• YOUR GOAL
Transcribe each line of the material with no alterations.

Top of RAW DATA

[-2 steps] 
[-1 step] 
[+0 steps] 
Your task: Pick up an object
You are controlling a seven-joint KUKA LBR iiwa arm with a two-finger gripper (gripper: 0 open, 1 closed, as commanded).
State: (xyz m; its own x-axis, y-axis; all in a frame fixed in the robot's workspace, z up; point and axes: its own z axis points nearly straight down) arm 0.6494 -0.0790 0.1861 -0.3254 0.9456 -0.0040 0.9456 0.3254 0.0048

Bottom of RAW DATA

• ANSWER BOX
[-2 steps] 
[-1 step] 
[+0 steps] 
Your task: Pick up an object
You are controlling a seven-joint KUKA LBR iiwa arm with a two-finger gripper (gripper: 0 open, 1 closed, as commanded).
State: (xyz m; its own x-axis, y-axis; all in a frame fixed in the robot's workspace, z up; point and axes: its own z axis points nearly straight down) arm 0.6494 -0.0790 0.1861 -0.3254 0.9456 -0.0040 0.9456 0.3254 0.0048

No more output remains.